Goal of the exercise. When you reach the line containing "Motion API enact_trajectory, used" in the records below, start copying exactly, and stop once you have copied the line containing "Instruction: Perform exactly".

Dataset excerpts.
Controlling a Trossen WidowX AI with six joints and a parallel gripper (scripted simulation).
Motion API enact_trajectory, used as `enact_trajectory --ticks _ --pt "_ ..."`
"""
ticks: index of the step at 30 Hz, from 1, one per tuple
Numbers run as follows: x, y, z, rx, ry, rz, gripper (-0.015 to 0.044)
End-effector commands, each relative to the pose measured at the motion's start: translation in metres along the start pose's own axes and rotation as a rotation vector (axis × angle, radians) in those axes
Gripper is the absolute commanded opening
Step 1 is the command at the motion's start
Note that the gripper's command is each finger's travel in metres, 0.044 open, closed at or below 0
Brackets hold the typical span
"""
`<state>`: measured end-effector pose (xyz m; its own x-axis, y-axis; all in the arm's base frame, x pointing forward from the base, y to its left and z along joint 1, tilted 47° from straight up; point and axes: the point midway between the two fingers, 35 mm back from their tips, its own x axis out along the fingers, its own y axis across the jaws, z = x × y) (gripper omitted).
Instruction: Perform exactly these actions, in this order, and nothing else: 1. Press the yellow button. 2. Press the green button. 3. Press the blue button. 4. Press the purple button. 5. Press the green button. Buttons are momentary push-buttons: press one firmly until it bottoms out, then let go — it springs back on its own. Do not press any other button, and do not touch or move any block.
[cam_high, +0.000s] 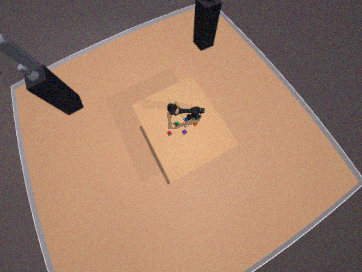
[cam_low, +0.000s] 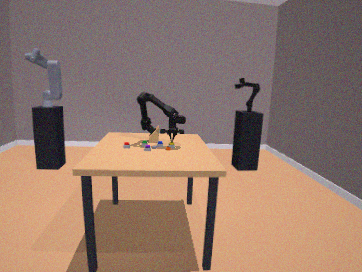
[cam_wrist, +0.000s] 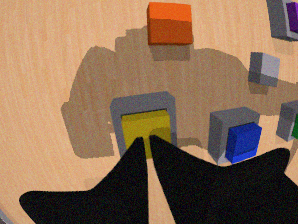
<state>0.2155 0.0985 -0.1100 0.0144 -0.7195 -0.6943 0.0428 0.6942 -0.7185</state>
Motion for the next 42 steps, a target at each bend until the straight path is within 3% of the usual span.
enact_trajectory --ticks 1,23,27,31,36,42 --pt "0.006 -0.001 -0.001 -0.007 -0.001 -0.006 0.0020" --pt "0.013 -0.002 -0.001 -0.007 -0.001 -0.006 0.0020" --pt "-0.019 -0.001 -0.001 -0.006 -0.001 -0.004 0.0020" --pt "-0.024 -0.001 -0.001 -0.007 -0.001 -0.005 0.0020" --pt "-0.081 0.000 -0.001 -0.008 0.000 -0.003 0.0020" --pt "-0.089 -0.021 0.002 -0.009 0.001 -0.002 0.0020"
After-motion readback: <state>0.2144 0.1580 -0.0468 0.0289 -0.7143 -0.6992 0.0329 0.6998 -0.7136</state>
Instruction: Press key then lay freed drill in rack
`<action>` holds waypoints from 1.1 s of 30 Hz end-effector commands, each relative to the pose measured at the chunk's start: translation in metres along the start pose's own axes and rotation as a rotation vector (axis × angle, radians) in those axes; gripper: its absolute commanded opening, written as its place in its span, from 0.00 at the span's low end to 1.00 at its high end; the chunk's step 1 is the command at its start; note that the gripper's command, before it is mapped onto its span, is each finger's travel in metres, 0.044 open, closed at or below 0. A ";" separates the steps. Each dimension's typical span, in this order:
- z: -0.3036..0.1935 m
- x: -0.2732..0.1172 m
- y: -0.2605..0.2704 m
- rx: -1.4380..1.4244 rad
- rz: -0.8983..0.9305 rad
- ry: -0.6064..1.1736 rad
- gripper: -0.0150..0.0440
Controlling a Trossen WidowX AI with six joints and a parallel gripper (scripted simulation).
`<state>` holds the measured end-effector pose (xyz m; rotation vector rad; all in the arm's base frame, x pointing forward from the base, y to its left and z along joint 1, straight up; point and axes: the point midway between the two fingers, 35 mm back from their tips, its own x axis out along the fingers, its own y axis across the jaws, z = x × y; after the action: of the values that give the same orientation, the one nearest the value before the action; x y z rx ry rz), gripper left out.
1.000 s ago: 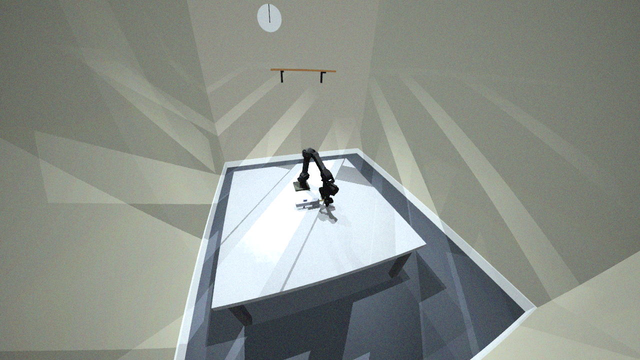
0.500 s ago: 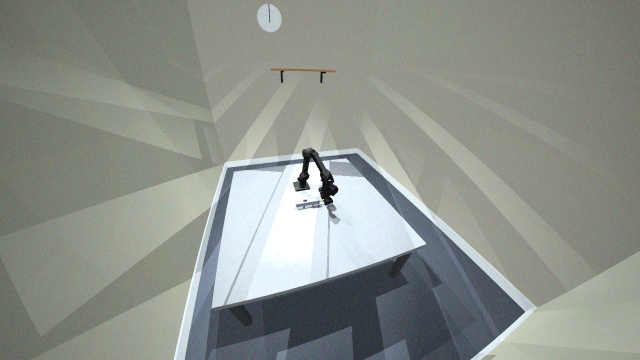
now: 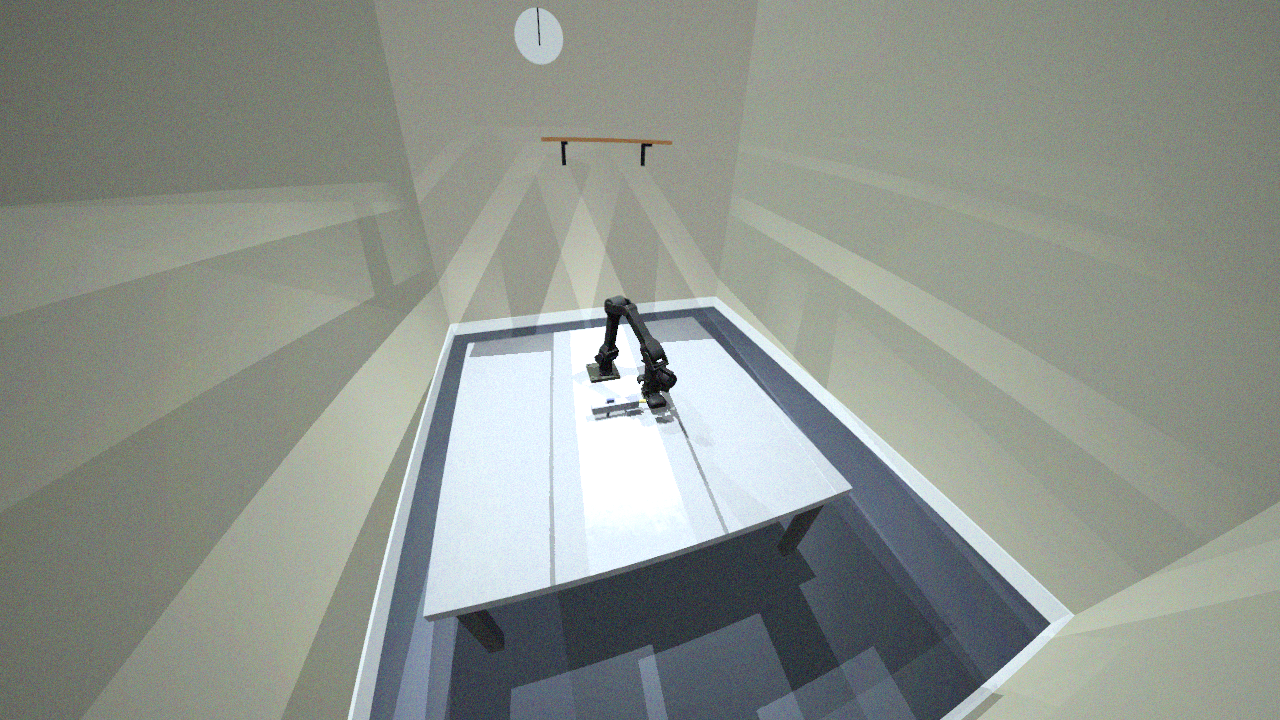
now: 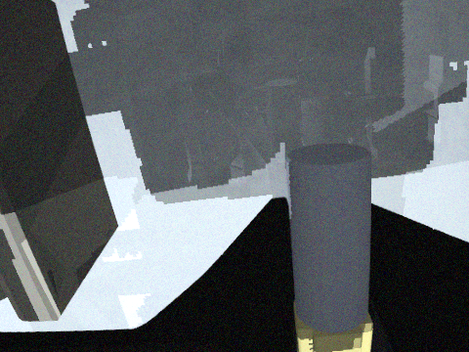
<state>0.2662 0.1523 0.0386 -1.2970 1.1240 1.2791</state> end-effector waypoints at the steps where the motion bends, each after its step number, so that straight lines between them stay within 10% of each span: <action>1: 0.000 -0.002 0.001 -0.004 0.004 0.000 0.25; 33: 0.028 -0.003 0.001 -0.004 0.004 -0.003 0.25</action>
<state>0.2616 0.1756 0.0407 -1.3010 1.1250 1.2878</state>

Answer to the exercise.
Motion API enact_trajectory, used as `enact_trajectory --ticks _ --pt "_ ..."`
"""
ticks: index of the step at 30 Hz, from 1, one per tuple
Numbers run as follows: x, y, z, rx, ry, rz, gripper (-0.015 to 0.044)
End-effector commands, each relative to the pose measured at the motion's start: translation in metres along the start pose's own axes and rotation as a rotation vector (axis × angle, radians) in those axes
Gripper is the absolute commanded opening
Step 1 is the command at the motion's start
Note that the gripper's command is each finger's travel in metres, 0.044 open, closed at or below 0
Brackets hold the typical span
"""
`<state>`: measured end-effector pose (xyz m; its own x-axis, y-axis; all in the arm's base frame, x pointing forward from the base, y to its left and z along joint 1, tilted 47° from straight up; point and axes: the point midway between the two fingers, 35 mm back from their tips, its own x axis out along the fingers, its own y axis across the jaws, z = x × y) (gripper omitted).
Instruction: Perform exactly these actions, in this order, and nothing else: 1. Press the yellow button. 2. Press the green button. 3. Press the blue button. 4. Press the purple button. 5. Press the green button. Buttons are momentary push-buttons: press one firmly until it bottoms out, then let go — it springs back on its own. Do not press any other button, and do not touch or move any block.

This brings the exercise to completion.